Опять же, Лита успела наговорить до этого много чего: что больше меня не любит, что я ее раздражаю, что ей приелись мои плоские шутки, что со мной скучно, что от моего голоса у нее шевелятся волосы, что моя походка действует ей на нервы, что секса, в сущности, больше нет, что ее убивает полное непонимание друг друга, что она задыхается и запросто может погибнуть.Сначала я, конечно, не верил ни одному ее слову, ну мало ли, думал, может, это связано с перепадами настроения, так, временный кризис, потом все бесследно пройдет. Мы живем вместе всего каких-то полтора года, ну разве любовь — такая эфемерная штука? Что касается меня, мне нравилось в ней все. Ее кожа, кошачья манера смотреть, двигаться, аромат ее тела, лицо строгой английской дамы, когда она раздевалась, и ее раскованность в постели.
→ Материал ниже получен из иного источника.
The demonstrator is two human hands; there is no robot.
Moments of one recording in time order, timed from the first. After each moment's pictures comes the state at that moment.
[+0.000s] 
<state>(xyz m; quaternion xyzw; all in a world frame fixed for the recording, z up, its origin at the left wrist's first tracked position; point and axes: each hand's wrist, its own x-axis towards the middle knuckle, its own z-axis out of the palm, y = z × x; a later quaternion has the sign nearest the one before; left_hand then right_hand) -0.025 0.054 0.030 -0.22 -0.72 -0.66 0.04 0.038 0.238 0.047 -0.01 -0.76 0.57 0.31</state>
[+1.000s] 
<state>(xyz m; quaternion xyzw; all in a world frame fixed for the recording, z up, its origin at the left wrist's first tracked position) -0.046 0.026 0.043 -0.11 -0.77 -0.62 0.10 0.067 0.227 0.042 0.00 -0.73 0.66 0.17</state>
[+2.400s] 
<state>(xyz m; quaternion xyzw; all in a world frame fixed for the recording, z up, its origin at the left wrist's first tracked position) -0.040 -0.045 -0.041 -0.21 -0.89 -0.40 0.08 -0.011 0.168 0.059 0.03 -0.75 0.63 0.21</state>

И готов поклясться, что ни в коей мере не стремился к такой жизни (во всяком случае, по своей инициативе), когда, как бабочка, перепархиваешь с куста на куст с идиотской целью — не пропустить ни одного цветка в саду. Ну были, были какие-то невинные встречи... Однако, когда Лита, с трудом сдерживая гнев, продемонстрировала мне, что знает во всех подробностях об одной из моих связей, причем, я бы сказал, весьма постыдной, врать и отнекиваться было бессмысленно и пришлось сдаться. Я, конечно, был готов понести всю тяжесть наказания, потому что речь шла о Мерседес, которая, может, и не была ее лучшей подругой, но одной из близких приятельниц — без сомнения. И она-то вздумала вдруг позвонить нам домой. Стало быть, ее инициатива, не моя. Я ей сказал, что жена уехала по делам в Гвадалахару и вернется только в четверг.